本次代写主要为MIPS汇编相关的理论题作业

For Q1 and Q2, assume for a given processor the CPI of arithmetic instructions is 1, the CPI of load/store

instructions is 10, and the CPI of branch instructions is 3. Assume a program has the following instruction

breakdowns: 600 million arithmetic instructions, 200 million load/store instructions, 100 million branch

instructions.

Q1. Suppose that new, more powerful arithmetic instructions are added to the instruction set. On average,

through the use of these more powerful arithmetic instructions, we can reduce the number of arithmetic

instructions needed to execute a program to 80% of original value, and the cost of increasing the clock cycle

time to 1.1 times of the earlier cycle time. Is this a good design choice? Why?

Q2. Suppose that we find a way to double the performance of arithmetic instructions. What is the overall

speedup of our machine? What if we find a way to improve the performance of arithmetic instructions by 15

times?

For Q3 and Q4, assume that for a given program 70% of the executed instructions are arithmetic, 10% are

load/store, and 20% are branch.

Q3. Given this instruction mix and the assumption that an arithmetic instruction requires 2 cycles, a load/store

instruction takes 7 cycles, and a branch instruction takes 3 cycles, find the average CPI.
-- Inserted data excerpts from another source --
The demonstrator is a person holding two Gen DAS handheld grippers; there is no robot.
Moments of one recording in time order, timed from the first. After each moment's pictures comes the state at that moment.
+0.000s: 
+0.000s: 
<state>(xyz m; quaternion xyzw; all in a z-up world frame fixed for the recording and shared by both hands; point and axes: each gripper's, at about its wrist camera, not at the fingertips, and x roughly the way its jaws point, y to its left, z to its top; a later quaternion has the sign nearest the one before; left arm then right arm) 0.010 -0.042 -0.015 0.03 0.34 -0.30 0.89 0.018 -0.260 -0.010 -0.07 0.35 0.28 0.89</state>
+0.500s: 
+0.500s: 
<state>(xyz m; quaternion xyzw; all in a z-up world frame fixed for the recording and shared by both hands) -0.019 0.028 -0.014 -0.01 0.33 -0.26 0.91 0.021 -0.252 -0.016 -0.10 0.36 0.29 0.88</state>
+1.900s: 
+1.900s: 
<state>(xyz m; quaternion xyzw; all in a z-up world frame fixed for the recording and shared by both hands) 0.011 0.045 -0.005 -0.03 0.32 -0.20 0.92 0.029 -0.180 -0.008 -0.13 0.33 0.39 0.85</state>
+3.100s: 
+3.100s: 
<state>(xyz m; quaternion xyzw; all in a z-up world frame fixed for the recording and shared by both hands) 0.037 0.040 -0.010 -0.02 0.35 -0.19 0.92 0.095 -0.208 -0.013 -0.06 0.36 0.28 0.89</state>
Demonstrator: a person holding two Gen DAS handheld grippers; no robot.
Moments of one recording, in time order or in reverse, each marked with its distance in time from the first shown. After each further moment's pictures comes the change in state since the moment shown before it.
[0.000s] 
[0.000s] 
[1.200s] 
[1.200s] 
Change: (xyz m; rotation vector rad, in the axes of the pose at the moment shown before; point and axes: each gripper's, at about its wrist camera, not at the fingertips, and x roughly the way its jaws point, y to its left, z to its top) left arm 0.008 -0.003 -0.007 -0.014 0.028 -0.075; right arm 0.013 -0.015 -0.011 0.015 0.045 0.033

Q4. For a speedup of 1.25, how many cycles, on average, may an arithmetic instruction take if load/store and

branch instructions are not improved at all?

For Q5 and Q6, consider the following two processors:

P1 has a clock rate of 3 GHz, average CPI of 0.7, and requires the execution of 1.0E9 instructions. P2 has a clock

rate of 4 GHz, an average CPI of 0.9, and requires the execution of 5.0E9 instructions.

Q5. One usual fallacy is to consider the computer with the largest clock rate as having the largest performance.

Check if this is true for P1 and P2. Explain your result.

Q6. Another fallacy is to consider that the processor executing the largest number of instructions will need a

larger CPU time. Considering that processor P2 is executing a sequence of 1.0E9 instructions and that the CPI of

processors P1 and P2 do not change, determine the number of instructions that P1 can execute in the same time

that P2 needs to execute 1.0E9 instructions.